## THE RECORDS
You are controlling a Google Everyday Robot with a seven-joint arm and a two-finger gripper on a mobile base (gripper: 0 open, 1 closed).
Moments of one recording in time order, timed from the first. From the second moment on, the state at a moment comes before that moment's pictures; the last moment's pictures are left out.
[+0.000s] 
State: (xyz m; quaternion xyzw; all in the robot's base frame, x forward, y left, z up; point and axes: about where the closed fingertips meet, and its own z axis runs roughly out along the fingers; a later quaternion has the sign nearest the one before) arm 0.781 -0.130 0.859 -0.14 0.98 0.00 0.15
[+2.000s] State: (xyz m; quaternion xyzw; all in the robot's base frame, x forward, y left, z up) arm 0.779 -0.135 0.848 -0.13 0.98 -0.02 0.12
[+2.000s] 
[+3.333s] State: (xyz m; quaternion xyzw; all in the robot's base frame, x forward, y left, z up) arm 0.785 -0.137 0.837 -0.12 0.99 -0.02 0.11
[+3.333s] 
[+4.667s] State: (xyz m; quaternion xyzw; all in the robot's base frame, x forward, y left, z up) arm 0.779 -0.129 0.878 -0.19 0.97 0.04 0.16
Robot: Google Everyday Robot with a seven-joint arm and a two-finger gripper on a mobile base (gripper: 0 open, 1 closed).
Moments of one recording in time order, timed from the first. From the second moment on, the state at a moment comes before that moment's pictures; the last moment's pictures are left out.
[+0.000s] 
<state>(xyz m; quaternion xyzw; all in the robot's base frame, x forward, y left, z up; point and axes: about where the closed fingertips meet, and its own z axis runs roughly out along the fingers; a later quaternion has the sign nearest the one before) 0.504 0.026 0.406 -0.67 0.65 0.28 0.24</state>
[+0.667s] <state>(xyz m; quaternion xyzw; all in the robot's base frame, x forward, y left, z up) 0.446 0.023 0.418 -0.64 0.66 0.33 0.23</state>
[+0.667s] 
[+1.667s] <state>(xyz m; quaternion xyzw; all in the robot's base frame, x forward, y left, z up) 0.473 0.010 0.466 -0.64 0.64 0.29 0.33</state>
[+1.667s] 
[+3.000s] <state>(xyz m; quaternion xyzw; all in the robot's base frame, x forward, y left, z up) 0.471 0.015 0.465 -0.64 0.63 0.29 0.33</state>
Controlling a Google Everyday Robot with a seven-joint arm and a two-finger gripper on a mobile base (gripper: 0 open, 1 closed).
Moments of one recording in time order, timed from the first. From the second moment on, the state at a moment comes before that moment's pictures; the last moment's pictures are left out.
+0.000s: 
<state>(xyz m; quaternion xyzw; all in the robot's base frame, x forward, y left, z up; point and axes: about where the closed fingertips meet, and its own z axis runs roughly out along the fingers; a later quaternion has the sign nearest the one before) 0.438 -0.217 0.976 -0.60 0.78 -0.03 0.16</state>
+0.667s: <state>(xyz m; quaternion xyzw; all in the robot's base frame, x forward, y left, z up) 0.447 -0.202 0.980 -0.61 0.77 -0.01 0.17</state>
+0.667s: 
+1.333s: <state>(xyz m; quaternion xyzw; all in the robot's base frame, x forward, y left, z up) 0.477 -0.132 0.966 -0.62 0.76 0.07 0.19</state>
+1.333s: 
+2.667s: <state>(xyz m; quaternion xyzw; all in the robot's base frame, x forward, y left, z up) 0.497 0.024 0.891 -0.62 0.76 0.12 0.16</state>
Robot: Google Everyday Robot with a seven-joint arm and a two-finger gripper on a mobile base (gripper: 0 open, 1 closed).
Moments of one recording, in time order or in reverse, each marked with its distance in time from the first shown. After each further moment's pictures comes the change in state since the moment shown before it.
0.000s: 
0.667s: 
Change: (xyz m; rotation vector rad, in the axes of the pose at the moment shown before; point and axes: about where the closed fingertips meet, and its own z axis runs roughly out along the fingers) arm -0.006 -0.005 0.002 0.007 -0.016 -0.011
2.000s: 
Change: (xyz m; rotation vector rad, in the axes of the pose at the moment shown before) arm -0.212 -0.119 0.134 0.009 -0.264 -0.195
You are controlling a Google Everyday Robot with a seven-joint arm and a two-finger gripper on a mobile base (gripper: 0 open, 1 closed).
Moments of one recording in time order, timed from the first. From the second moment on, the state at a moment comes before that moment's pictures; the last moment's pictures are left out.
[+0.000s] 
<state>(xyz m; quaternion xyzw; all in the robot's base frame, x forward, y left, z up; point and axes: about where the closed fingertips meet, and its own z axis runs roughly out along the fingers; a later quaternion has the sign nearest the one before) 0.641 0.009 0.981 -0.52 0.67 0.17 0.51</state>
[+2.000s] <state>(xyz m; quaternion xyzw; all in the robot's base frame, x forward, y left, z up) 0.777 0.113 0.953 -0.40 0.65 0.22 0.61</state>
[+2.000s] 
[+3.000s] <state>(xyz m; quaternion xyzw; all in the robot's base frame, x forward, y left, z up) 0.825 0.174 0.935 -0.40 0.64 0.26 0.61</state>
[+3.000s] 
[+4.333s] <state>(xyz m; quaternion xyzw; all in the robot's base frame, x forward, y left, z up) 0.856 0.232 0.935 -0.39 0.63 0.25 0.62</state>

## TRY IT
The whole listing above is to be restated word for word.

## TASK OUTPUT
You are controlling a Google Everyday Robot with a seven-joint arm and a two-finger gripper on a mobile base (gripper: 0 open, 1 closed).
Moments of one recording in time order, timed from the first. From the second moment on, the state at a moment comes before that moment's pictures; the last moment's pictures are left out.
[+0.000s] 
State: (xyz m; quaternion xyzw; all in the robot's base frame, x forward, y left, z up; point and axes: about where the closed fingertips meet, and its own z axis runs roughly out along the fingers; a later quaternion has the sign nearest the one before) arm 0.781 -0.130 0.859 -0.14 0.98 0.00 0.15
[+2.000s] State: (xyz m; quaternion xyzw; all in the robot's base frame, x forward, y left, z up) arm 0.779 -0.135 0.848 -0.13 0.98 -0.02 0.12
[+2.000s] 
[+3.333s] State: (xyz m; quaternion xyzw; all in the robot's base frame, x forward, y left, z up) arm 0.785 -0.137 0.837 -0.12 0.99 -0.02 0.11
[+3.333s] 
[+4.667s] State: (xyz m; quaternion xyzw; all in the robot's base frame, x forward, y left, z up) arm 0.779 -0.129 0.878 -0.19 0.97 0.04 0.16
Robot: Google Everyday Robot with a seven-joint arm and a two-finger gripper on a mobile base (gripper: 0 open, 1 closed).
Moments of one recording in time order, timed from the first. From the second moment on, the state at a moment comes before that moment's pictures; the last moment's pictures are left out.
[+0.000s] 
<state>(xyz m; quaternion xyzw; all in the robot's base frame, x forward, y left, z up; point and axes: about where the closed fingertips meet, and its own z axis runs roughly out along the fingers; a later quaternion has the sign nearest the one before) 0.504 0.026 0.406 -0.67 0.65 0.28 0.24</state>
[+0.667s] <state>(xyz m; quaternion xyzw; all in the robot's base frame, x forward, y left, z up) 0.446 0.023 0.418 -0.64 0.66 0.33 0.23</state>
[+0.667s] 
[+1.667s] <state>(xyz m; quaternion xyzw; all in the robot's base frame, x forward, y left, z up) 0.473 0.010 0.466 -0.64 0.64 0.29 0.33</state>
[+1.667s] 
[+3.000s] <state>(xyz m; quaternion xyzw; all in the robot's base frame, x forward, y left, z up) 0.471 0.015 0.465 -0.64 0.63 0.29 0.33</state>
Controlling a Google Everyday Robot with a seven-joint arm and a two-finger gripper on a mobile base (gripper: 0 open, 1 closed).
Moments of one recording in time order, timed from the first. From the second moment on, the state at a moment comes before that moment's pictures; the last moment's pictures are left out.
+0.000s: 
<state>(xyz m; quaternion xyzw; all in the robot's base frame, x forward, y left, z up; point and axes: about where the closed fingertips meet, and its own z axis runs roughly out along the fingers; a later quaternion has the sign nearest the one before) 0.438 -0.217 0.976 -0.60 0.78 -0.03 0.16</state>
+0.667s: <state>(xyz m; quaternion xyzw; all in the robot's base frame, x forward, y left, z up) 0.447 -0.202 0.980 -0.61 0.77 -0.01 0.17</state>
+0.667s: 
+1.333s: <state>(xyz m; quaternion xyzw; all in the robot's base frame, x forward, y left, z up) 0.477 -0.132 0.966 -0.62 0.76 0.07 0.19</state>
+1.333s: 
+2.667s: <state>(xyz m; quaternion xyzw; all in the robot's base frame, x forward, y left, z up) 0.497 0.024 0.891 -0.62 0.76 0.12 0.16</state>
Robot: Google Everyday Robot with a seven-joint arm and a two-finger gripper on a mobile base (gripper: 0 open, 1 closed).
Moments of one recording, in time order or in reverse, each marked with its distance in time from the first shown. After each further moment's pictures comes the change in state since the moment shown before it.
0.000s: 
0.667s: 
Change: (xyz m; rotation vector rad, in the axes of the pose at the moment shown before; point and axes: about where the closed fingertips meet, and its own z axis runs roughly out along the fingers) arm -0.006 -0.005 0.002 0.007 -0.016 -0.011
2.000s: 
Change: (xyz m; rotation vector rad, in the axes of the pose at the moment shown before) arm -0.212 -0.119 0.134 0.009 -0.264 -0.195
You are controlling a Google Everyday Robot with a seven-joint arm and a two-finger gripper on a mobile base (gripper: 0 open, 1 closed).
Moments of one recording in time order, timed from the first. From the second moment on, the state at a moment comes before that moment's pictures; the last moment's pictures are left out.
[+0.000s] 
<state>(xyz m; quaternion xyzw; all in the robot's base frame, x forward, y left, z up; point and axes: about where the closed fingertips meet, and its own z axis runs roughly out along the fingers; a later quaternion has the sign nearest the one before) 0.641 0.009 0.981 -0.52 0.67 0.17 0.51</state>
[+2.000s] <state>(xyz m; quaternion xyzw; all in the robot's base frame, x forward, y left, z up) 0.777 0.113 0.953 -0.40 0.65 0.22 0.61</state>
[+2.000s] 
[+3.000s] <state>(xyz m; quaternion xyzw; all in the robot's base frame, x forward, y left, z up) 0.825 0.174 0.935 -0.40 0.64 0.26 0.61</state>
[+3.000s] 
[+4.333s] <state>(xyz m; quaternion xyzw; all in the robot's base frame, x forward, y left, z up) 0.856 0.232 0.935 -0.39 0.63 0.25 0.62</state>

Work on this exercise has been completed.